Open Macromolecular Genome: Generative Design of Synthetically Accessible Polymers

ACS Polym Au. 2023 Mar 29;3(4):318-330. doi: 10.1021/acspolymersau.3c00003. eCollection 2023 Aug 9.

Abstract

A grand challenge in polymer science lies in the predictive design of new polymeric materials with targeted functionality. However, de novo design of functional polymers is challenging due to the vast chemical space and an incomplete understanding of structure-property relations. Recent advances in deep generative modeling have facilitated the efficient exploration of molecular design space, but data sparsity in polymer science is a major obstacle hindering progress.
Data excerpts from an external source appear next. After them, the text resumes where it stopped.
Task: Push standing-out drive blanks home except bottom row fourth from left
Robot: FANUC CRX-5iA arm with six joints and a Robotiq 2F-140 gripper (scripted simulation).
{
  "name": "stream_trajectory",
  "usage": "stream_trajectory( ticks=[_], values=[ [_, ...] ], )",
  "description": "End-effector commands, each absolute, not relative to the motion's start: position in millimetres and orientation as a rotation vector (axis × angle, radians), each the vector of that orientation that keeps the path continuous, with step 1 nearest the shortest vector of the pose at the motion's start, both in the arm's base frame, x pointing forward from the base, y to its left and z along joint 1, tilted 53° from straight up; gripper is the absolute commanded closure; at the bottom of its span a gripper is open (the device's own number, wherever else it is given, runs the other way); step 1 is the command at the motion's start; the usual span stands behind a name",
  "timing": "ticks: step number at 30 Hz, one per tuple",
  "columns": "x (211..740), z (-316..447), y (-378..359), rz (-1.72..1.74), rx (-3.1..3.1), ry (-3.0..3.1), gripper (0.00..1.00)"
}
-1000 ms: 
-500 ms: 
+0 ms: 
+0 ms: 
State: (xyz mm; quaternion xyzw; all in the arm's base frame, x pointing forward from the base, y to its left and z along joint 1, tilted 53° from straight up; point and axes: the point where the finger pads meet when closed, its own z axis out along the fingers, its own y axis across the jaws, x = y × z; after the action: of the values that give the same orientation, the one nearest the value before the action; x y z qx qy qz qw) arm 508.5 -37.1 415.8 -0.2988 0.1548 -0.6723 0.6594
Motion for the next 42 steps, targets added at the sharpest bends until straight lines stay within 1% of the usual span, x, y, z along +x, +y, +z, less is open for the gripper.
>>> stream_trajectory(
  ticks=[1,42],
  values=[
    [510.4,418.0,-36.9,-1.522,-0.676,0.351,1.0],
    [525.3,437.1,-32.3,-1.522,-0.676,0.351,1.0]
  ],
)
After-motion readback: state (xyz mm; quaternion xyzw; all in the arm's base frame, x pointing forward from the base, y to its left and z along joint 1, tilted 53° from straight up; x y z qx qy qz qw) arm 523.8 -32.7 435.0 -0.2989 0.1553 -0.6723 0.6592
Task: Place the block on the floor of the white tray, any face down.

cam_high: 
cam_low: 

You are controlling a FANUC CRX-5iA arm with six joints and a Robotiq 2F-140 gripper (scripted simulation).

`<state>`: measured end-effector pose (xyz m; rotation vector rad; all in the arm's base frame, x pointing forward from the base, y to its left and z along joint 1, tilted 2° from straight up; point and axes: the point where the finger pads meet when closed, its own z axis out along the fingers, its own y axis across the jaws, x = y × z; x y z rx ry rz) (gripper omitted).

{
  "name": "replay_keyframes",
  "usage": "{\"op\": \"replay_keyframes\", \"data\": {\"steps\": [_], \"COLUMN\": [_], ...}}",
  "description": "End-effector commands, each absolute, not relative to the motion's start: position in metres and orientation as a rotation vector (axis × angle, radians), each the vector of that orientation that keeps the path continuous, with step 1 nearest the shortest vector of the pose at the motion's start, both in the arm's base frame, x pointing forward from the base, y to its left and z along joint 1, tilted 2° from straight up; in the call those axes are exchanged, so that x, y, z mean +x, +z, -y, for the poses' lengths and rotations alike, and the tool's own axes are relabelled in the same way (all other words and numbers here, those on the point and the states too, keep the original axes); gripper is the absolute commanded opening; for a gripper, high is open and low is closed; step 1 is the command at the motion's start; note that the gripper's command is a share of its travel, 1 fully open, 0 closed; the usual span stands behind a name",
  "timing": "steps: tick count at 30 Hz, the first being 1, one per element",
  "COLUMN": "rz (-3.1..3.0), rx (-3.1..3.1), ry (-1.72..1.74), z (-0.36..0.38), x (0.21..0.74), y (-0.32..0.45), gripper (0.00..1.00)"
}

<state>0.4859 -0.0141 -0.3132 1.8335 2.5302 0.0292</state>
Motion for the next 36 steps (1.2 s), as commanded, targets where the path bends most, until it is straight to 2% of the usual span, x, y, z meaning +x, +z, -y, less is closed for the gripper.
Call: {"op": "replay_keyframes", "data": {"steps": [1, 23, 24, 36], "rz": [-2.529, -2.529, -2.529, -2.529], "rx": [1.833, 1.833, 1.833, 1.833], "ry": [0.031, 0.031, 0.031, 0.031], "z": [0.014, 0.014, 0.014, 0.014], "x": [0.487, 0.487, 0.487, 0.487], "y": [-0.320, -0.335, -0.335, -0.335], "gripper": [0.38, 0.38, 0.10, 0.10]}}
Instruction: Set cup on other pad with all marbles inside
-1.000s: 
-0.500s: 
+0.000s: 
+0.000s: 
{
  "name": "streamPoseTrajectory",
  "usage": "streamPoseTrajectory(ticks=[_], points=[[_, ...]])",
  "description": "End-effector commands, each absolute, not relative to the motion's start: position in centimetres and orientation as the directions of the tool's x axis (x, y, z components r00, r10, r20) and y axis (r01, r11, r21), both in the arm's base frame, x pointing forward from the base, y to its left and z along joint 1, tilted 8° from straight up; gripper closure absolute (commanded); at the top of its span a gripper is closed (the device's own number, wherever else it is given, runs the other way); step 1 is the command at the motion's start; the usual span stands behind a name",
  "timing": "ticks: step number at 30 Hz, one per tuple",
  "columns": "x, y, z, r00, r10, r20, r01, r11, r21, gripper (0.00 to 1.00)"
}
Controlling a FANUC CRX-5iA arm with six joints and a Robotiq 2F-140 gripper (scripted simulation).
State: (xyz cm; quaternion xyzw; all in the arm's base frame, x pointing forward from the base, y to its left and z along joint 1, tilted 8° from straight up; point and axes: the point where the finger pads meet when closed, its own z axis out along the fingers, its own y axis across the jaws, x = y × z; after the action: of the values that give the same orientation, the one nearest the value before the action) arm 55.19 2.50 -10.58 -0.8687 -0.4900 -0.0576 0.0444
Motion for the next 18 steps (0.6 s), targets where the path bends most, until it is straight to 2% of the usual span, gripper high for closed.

In this work, we introduce a vast polymer database known as the Open Macromolecular Genome (OMG), which contains synthesizable polymer chemistries compatible with known polymerization reactions and commercially available reactants selected for synthetic feasibility. The OMG is used in concert with a synthetically aware generative model known as Molecule Chef to identify property-optimized constitutional repeating units, constituent reactants, and reaction pathways of polymers, thereby advancing polymer design into the realm of synthetic relevance. As a proof-of-principle demonstration, we show that polymers with targeted octanol-water solubilities are readily generated together with monomer reactant building blocks and associated polymerization reactions. Suggested reactants are further integrated with Reaxys polymerization data to provide hypothetical reaction conditions (e.g., temperature, catalysts, and solvents). Broadly, the OMG is a polymer design approach capable of enabling data-intensive generative models for synthetic polymer design. Overall, this work represents a significant advance, enabling the property targeted design of synthetic polymers subject to practical synthetic constraints.